RQ3: Secondary Rater Pattern Consistency:
- Compared the pattern of agreement between AI and a secondary human rater against the pattern of agreement between two human raters across subgroups.
- Goal: Determine if AI coding behaves similarly to human coding when predicting a second human rater's judgment.

3. Key Results

RQ1 (Agreement Consistency):
- Gender: No significant differences in AI-Human agreement were found between Male and Female participants across all tasks.
- Race/Ethnicity: Generally, no significant bias was found. However, a significant interaction was observed for Black participants in the Negotiation task, showing lower AI-Human agreement compared to White participants.
- Crucial Nuance: Further analysis revealed this disparity was not due to lower accuracy for Black participants. Instead, the AI-Human agreement for the White reference group was anomalously high in the Negotiation task (exceeding Human-Human agreement), artificially inflating the relative difference. The absolute agreement for Black participants remained comparable to Human-Human agreement.
RQ2 (Reliability Consistency):
- Cohen's Kappa values for Human-AI coding were generally consistent across gender and racial/ethnic groups.
- While some task-specific variations existed (e.g., Negotiation tasks generally had lower Kappa scores than Decision-Making), there was no evidence that ChatGPT's reliability systematically degraded for any specific demographic group.
RQ3 (Secondary Rater Patterns):
- The subgroup patterns of agreement between ChatGPT and a secondary human rater were comparable to those observed between two human raters.
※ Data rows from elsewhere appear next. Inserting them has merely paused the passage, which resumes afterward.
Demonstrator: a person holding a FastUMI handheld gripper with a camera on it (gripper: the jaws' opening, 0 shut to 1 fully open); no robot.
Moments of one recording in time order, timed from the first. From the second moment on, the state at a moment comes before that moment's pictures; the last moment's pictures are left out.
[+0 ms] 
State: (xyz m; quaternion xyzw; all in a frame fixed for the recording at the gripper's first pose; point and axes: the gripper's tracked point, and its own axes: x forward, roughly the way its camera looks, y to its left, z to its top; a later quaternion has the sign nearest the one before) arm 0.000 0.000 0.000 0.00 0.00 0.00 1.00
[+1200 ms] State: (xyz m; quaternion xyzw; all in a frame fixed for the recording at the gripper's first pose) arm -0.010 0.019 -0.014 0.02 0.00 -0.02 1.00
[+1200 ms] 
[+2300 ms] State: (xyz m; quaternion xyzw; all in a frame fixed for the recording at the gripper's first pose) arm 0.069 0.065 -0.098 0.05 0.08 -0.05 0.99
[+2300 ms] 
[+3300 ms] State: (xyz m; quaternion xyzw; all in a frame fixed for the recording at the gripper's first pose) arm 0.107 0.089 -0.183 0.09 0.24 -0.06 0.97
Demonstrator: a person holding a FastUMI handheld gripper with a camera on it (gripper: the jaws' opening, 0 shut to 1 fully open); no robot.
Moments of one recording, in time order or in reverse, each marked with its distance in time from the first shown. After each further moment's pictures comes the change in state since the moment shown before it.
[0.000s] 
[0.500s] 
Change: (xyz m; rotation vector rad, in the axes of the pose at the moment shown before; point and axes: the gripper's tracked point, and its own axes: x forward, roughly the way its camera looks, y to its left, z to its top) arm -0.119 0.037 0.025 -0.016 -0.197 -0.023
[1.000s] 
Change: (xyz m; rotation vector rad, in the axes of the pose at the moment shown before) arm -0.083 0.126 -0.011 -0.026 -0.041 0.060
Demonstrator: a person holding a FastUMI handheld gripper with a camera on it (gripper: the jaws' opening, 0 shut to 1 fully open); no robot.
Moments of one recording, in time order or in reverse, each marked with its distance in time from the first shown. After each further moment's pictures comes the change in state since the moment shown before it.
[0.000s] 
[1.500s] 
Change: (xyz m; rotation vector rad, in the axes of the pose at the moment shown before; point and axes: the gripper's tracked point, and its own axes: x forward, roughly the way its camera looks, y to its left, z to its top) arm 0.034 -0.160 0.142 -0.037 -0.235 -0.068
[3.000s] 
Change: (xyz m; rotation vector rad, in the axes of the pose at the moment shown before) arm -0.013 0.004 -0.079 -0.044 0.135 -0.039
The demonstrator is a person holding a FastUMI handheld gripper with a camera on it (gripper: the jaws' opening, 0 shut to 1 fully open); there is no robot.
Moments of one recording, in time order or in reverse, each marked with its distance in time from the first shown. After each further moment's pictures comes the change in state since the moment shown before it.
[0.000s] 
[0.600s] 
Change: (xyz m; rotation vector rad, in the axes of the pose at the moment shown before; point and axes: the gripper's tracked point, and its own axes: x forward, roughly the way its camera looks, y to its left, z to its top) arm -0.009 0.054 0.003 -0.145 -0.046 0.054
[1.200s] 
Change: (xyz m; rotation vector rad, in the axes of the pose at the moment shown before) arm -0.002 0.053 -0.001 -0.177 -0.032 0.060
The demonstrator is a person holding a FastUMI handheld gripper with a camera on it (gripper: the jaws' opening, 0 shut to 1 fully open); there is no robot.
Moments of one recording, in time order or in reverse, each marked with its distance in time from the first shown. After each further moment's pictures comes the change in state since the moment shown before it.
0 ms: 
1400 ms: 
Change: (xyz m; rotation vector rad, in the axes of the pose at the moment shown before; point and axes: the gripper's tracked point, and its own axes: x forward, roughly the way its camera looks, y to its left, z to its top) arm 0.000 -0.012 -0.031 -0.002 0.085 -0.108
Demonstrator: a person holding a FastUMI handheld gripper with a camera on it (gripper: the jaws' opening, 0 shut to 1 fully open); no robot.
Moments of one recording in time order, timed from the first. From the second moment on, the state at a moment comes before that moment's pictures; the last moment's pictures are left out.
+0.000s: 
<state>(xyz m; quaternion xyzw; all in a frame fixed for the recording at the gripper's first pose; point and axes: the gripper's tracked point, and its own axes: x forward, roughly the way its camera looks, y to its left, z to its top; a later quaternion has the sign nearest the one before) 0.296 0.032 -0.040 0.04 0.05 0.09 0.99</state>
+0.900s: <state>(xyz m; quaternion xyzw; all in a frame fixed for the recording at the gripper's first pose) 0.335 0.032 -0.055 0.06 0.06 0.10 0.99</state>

This suggests AI coding does not introduce systematic subgroup-specific prediction errors that differ from human-human variability.

4. Key Contributions

Methodological Adaptation: The paper proposes and operationalizes a three-check framework specifically adapted for evaluating subgroup consistency in nominal categorical coding of nested communication data, bridging a gap in the existing automated scoring literature.
Empirical Evidence of Fairness: It provides robust empirical evidence that GPT-4o can code collaborative communication data with consistency across gender and racial/ethnic groups comparable to human raters.
Diagnosis of "False" Disparities: The study offers a critical analytical insight: apparent demographic disparities in AI performance can sometimes stem from baseline shifts in the reference group (e.g., unusually high performance for the reference group) rather than actual bias against the focal group.
Task Generalizability: The findings hold across three distinct types of collaborative tasks (structured reasoning, open-ended negotiation, and information sharing), suggesting the consistency is not limited to a single interaction style.

5. Significance and Limitations

Significance:

Scalability: Validates the potential for using LLMs to scale the assessment of 21st-century skills (collaboration/communication) without introducing demographic bias at the coding stage.
Policy & Standards: The proposed three-check framework offers a standardized approach for the assessment community to validate and certify AI-based coding systems before deployment.
Responsible AI: Demonstrates that with appropriate prompt engineering and model selection, AI can serve as a reliable complement to human raters, provided specific guardrails and validation steps are taken.

Limitations & Future Directions:

Model Specificity: Results are specific to GPT-4o; future models (e.g., GPT-5, Gemini, Claude) may exhibit different behaviors.
Complexity: The coding framework used was relatively standard; more complex or nuanced frameworks may present different challenges.
Aggregation Risk: While individual codes showed no bias, disparities could still emerge when codes are aggregated into composite scores.
Sample Size: While sufficient for current analysis, larger datasets might reveal smaller, statistically significant differences that require practical significance thresholds to be defined by the community.
Role of AI: The authors conclude that AI is currently a complement to human coding rather than a full replacement, as it does not yet meet all validity standards expected of human raters in high-stakes psychometric contexts.